▶ [What you should do]: Your job with the data below is to output exactly the lines from the one holding "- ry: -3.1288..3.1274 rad" down to the one holding "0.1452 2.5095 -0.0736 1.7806", both included, and no others.

[Records drawn from a dataset]
=======

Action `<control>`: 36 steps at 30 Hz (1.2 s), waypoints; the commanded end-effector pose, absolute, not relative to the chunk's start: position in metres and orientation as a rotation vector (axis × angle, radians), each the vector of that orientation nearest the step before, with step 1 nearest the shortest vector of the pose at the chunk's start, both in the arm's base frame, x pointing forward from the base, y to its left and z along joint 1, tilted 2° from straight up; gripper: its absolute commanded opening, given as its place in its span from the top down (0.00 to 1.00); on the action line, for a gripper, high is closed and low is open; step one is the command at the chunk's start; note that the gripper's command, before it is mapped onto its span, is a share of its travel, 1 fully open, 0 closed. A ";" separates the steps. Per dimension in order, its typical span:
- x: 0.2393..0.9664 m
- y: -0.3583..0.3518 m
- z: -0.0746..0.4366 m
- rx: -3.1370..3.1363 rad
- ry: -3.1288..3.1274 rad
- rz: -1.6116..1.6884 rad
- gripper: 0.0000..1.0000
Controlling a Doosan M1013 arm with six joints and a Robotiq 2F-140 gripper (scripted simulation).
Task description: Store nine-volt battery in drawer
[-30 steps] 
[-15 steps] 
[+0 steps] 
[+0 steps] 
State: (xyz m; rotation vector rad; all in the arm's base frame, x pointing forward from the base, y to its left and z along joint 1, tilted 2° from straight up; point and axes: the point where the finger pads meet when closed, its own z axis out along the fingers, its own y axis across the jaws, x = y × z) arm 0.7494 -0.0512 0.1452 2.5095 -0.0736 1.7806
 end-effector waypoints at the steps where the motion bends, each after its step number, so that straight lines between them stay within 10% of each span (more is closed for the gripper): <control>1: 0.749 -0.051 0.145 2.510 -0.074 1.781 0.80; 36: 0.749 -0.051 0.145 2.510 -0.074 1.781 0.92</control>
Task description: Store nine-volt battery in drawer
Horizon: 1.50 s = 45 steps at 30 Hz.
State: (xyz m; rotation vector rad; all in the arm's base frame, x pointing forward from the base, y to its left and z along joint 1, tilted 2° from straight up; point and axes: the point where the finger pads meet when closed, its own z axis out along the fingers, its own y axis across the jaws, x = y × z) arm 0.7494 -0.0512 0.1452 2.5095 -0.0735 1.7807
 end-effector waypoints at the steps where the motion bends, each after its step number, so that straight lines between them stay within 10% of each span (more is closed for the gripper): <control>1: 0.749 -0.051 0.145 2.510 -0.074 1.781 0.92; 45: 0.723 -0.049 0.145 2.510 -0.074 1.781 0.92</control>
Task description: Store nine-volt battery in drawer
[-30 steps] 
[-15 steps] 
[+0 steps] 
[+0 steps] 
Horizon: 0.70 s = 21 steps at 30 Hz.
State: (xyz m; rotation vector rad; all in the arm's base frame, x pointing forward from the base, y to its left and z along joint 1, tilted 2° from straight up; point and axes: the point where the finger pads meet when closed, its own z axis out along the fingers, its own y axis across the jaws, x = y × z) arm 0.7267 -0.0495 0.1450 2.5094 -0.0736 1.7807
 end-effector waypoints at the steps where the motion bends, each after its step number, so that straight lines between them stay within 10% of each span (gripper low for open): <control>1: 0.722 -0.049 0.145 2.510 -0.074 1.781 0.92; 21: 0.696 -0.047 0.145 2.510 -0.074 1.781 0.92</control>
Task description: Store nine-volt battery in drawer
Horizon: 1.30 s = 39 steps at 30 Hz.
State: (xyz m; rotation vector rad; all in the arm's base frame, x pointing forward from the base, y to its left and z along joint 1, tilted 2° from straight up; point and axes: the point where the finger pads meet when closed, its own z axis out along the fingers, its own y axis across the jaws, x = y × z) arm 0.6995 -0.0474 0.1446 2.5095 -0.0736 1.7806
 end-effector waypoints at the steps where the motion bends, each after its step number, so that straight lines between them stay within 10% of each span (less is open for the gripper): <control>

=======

▶ [Written solution]:
- ry: -3.1288..3.1274 rad
- rz: -1.6116..1.6884 rad
- gripper: 0.0000..1.0000
Controlling a Doosan M1013 arm with six joints and a Robotiq 2F-140 gripper (scripted simulation).
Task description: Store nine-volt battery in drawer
[-30 steps] 
[-15 steps] 
[+0 steps] 
[+0 steps] 
State: (xyz m; rotation vector rad; all in the arm's base frame, x pointing forward from the base, y to its left and z along joint 1, tilted 2° from straight up; point and axes: the point where the finger pads meet when closed, its own z axis out along the fingers, its own y axis across the jaws, x = y × z) arm 0.7494 -0.0512 0.1452 2.5095 -0.0736 1.7806

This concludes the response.